A thirty-one-year-old Cambridge-trained physical chemist, Franklin was an obsessively professional scientist; for her twenty-ninth birthday all she requested was her own subscription to her field's technical journal, Acta Crystallographica. Logical and precise, she was impatient with those who acted otherwise. And she was given to strong opinions, once describing her Ph.D. thesis adviser, Ronald Nor
rish, a future Nobel Laureate, as "stupid, bigoted, deceitful, ill-mannered and tyrannical." Outside the laboratory, she was a determined and gutsy mountaineer, and, coming from the upper echelons of London society, she belonged to a more rarefied social world than most scientists (see Plate 12). At the end of a hard day at the bench, she would occasionally change out of her lab coat into an elegant evening gown and disappear into the night.

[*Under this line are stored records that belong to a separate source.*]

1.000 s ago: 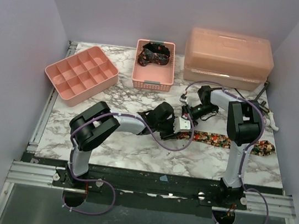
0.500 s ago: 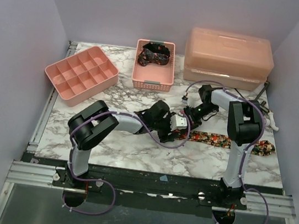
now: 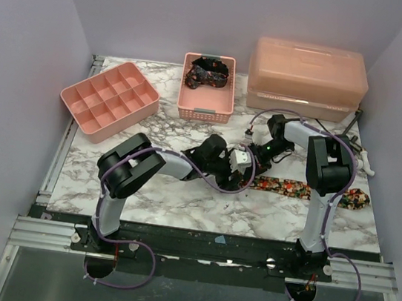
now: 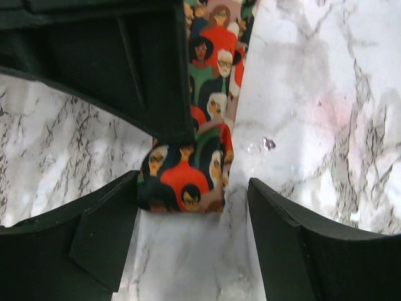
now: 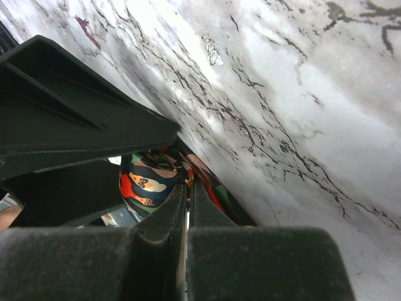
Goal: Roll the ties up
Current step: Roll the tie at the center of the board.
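Observation:
A tie (image 3: 300,188) printed with red, orange and green faces lies flat across the right half of the marble table. Its left end (image 4: 182,182) is folded over. My left gripper (image 4: 193,191) is open, one black finger on each side of that end, touching nothing. My right gripper (image 5: 187,186) is shut, its tips nipping the fabric of the folded end (image 5: 147,179) from above. From overhead both grippers, left (image 3: 243,160) and right (image 3: 258,157), meet at the tie's left end. A second dark tie (image 3: 208,73) lies bunched in the pink basket (image 3: 204,111).
A pink tray with several compartments (image 3: 108,100) sits at the back left. A pink lidded box (image 3: 307,79) stands at the back right. Purple walls enclose the table on three sides. Purple cables loop around both arms.
My left gripper has opened and let go of the tie's end, shifting slightly back and left. The right gripper has stayed shut at that end.

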You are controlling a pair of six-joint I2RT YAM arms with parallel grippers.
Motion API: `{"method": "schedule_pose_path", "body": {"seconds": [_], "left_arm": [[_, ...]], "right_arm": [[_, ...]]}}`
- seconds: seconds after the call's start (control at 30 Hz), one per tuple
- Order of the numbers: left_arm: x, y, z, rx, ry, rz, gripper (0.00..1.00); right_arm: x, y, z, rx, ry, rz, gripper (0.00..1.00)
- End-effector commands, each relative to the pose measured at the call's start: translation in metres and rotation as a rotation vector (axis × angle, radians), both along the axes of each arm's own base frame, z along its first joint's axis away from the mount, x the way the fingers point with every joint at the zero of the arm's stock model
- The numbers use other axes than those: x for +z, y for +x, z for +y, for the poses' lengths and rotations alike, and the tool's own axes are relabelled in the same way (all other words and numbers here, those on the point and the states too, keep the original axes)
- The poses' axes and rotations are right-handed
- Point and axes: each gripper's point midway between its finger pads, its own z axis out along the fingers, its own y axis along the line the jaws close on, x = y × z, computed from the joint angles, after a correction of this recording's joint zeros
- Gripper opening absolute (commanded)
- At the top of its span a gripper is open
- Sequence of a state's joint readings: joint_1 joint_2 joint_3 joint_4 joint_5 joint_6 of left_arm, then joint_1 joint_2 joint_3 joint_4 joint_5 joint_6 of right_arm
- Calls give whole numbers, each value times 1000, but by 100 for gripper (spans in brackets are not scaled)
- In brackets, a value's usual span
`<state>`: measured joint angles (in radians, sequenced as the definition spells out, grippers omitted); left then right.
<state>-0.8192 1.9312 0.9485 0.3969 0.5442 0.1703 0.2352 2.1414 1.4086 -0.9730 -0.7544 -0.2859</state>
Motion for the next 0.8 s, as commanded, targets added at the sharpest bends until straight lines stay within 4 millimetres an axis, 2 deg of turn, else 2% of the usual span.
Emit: {"method": "schedule_pose_path", "body": {"seconds": [0.0,0.07,0.2,0.3,0.33,0.47,0.53,0.67,0.7,0.77], "left_arm": [[-12,-2,-10,49,0,140,70],[-18,-1,-10,62,20,160,65],[-27,0,0,69,69,133,36],[-32,-8,15,31,110,74,25],[-35,-10,21,19,127,53,24],[-47,-13,41,-8,218,-34,23],[-50,-12,46,-20,252,-75,23],[-55,-13,50,-65,317,-169,24],[-55,-13,50,-76,329,-183,24],[-56,-10,50,-78,349,-209,24]], "right_arm": [[-36,8,-12,46,-85,-82,1],[-35,10,-10,47,-76,-82,1],[-29,15,-4,48,-49,-90,1],[-15,19,-4,52,-40,-65,1],[-6,22,-6,46,-22,-55,3],[34,23,-23,-36,65,3,31],[47,13,-26,-55,98,48,41],[67,-9,-12,-89,213,157,48],[69,-13,-10,-98,233,183,47],[65,-22,-11,-92,222,225,39]]}}
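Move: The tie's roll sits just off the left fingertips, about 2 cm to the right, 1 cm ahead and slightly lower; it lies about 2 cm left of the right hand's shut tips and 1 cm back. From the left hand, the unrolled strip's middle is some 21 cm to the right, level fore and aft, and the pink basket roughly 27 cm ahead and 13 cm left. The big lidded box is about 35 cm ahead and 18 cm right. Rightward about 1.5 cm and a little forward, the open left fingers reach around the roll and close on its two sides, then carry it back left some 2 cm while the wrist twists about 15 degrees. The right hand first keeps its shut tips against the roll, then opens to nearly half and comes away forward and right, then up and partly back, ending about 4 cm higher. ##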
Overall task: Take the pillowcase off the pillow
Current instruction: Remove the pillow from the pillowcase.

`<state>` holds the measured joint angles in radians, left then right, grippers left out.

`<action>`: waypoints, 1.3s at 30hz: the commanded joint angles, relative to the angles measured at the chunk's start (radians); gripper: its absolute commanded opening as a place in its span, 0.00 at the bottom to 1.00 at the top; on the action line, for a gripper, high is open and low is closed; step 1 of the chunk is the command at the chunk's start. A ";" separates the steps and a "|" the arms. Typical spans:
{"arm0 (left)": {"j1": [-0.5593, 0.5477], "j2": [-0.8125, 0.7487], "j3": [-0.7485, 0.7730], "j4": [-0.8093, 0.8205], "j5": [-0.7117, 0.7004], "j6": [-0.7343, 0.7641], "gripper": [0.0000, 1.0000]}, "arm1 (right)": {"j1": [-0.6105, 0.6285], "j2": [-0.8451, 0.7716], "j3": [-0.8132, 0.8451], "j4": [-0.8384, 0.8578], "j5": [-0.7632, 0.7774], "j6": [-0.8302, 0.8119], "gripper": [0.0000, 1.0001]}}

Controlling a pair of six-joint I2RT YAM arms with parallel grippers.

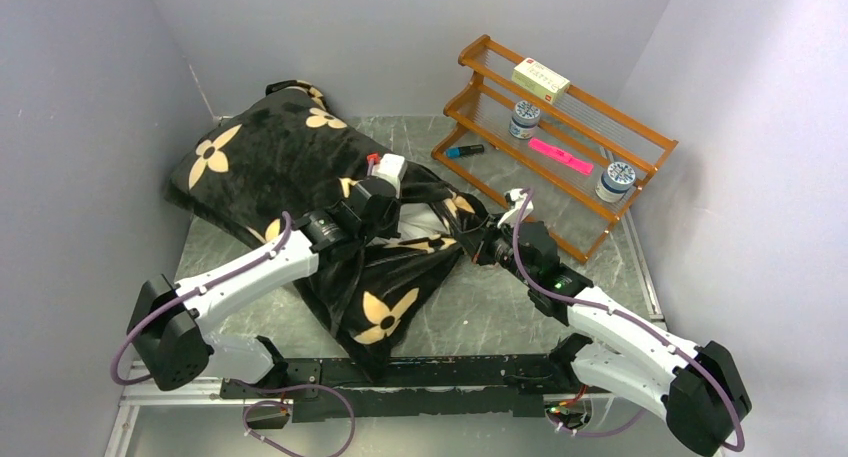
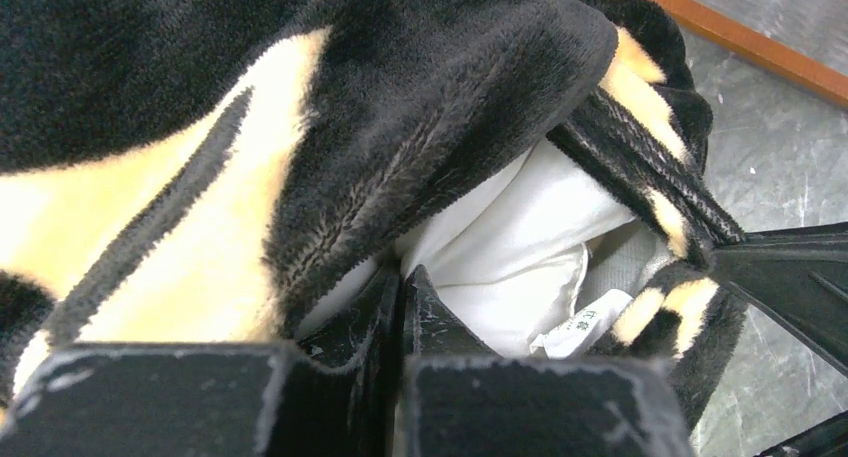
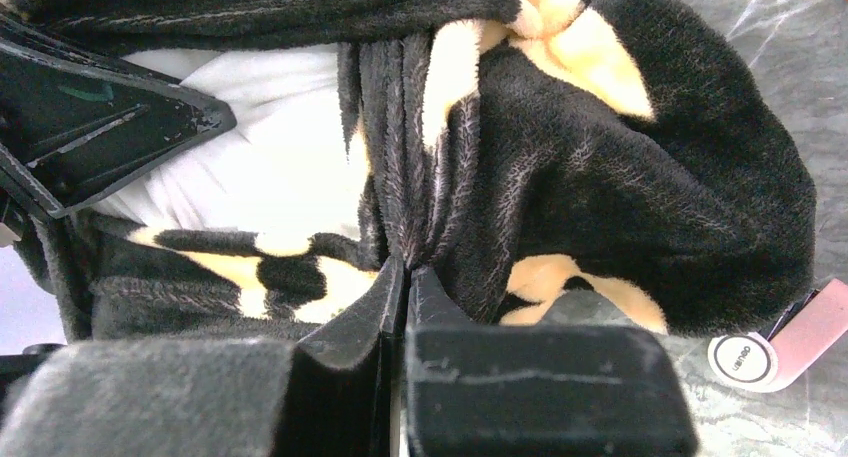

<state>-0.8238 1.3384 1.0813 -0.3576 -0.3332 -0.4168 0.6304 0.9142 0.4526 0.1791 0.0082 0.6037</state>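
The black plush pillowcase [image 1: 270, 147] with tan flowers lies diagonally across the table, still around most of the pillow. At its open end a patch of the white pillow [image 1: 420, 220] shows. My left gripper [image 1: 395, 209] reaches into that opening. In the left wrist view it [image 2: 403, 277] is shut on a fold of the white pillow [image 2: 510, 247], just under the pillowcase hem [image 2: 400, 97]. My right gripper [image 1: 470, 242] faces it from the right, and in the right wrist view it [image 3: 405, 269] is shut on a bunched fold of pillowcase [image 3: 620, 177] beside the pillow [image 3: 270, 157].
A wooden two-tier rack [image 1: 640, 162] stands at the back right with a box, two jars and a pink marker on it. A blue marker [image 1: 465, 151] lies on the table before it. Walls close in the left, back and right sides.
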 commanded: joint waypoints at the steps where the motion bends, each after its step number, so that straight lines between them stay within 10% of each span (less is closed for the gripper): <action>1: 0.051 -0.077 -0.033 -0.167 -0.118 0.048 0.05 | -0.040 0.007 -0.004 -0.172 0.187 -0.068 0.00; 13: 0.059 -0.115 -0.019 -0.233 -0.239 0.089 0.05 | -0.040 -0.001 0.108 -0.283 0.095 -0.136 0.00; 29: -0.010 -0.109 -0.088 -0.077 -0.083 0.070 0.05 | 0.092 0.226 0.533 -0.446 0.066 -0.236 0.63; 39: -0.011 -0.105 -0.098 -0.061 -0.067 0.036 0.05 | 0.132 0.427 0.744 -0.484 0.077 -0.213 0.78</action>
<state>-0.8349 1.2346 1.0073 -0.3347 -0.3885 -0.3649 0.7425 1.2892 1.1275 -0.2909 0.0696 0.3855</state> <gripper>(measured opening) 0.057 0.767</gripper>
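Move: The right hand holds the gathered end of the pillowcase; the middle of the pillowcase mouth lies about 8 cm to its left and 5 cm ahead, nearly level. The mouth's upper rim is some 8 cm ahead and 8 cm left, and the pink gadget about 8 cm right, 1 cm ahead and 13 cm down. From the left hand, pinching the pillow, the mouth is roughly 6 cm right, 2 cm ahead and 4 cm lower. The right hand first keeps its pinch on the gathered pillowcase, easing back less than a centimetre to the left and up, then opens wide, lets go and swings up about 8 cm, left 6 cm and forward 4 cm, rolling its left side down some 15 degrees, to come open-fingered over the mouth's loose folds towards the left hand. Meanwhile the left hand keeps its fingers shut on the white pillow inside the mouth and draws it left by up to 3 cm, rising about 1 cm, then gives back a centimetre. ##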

Just back from a four-year X-ray crystallographic investigation of graphite in Paris, Franklin had been assigned to the DNA project while Wilkins was away from King's. Unfortunately, the pair soon proved incompatible. Franklin, direct and data-focused, and Wilkins, retiring and speculative, were destined never to collaborate. Shortly before Wilkins accepted our lunch invitation, the two had had a big blowup in which Franklin had insisted that no model-building could commence before she collected much more extensive diffraction data. Now they effectively didn't communicate, and Wilkins would have no chance to learn of her progress until Franklin presented her lab seminar scheduled for the beginning of November. If we wanted to listen, Crick and I were welcome to go as Wilkins's guests.